1. Try experimenting with the architecture of the model. What kind of results can you obtain?
  - Try to explain why the particular change in the architecture brings the following change in the result.
2. Try using a different dataset suitable for regression and training on this dataset. Can you compare performance with a simple linear or polynomial regression based model?
  - Datasets are available in *sklearn.datasets* library as well.

# Checking your progress

1. Till this lab, you should be able to write up the code for the basic MLP model?

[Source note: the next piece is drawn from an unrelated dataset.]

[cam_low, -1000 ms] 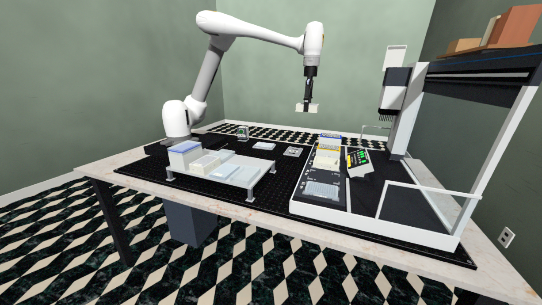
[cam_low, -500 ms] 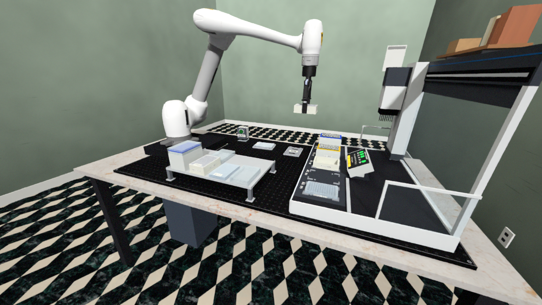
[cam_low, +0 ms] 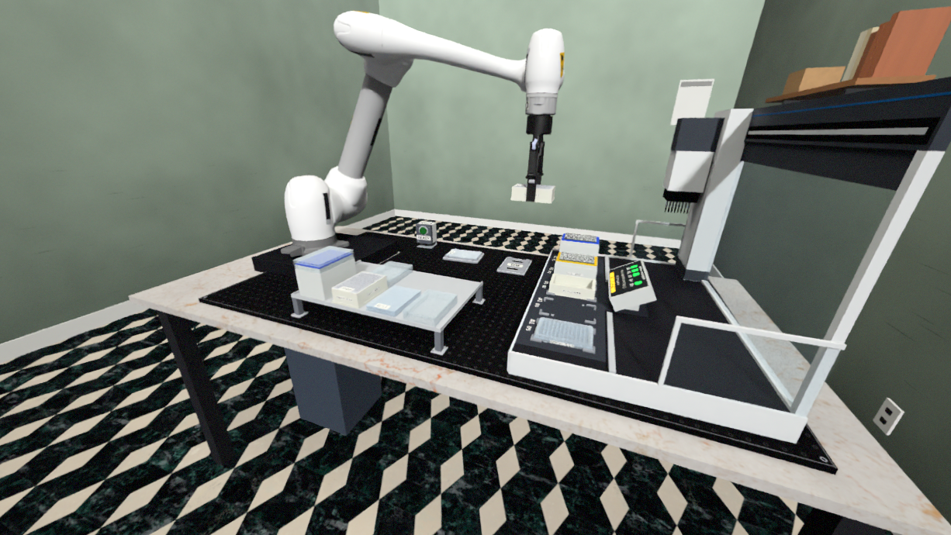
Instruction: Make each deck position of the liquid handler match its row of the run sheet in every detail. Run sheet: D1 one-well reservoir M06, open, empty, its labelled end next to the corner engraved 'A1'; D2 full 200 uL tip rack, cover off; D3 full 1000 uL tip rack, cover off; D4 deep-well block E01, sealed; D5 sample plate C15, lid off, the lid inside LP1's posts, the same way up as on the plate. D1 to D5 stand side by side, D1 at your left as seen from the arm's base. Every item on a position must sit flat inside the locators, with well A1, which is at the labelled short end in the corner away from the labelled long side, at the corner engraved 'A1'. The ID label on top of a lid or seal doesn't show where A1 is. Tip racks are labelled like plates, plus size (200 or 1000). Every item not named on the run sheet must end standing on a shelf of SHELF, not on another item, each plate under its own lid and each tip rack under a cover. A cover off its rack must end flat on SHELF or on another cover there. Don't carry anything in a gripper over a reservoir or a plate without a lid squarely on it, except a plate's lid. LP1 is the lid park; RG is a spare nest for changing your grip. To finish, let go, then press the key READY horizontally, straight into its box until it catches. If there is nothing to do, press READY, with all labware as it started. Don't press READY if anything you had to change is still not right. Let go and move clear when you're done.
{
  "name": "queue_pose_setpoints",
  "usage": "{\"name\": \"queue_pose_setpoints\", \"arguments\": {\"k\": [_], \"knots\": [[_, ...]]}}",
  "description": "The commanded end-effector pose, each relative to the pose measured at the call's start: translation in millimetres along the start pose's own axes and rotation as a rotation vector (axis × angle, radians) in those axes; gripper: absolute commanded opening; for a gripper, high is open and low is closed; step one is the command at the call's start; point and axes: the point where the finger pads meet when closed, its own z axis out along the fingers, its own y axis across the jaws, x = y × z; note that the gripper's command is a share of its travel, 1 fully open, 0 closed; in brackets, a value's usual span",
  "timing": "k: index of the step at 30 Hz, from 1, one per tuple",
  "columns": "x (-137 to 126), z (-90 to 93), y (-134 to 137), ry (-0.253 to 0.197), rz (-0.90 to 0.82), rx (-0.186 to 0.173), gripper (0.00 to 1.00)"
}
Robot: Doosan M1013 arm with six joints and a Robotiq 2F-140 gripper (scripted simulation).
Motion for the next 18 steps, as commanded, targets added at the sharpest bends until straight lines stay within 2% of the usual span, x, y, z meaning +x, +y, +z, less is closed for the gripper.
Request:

2. You should be able to understand the basic components for implementing the basic MLP model architecture?
  - like loss functions, optimizers, training and testing functions, model class generations, etc.
  - how will be the flow of the data in the model (as given in **forward()** function).
3. You should also look for the frequently used ways to implement the above mentioned componenets?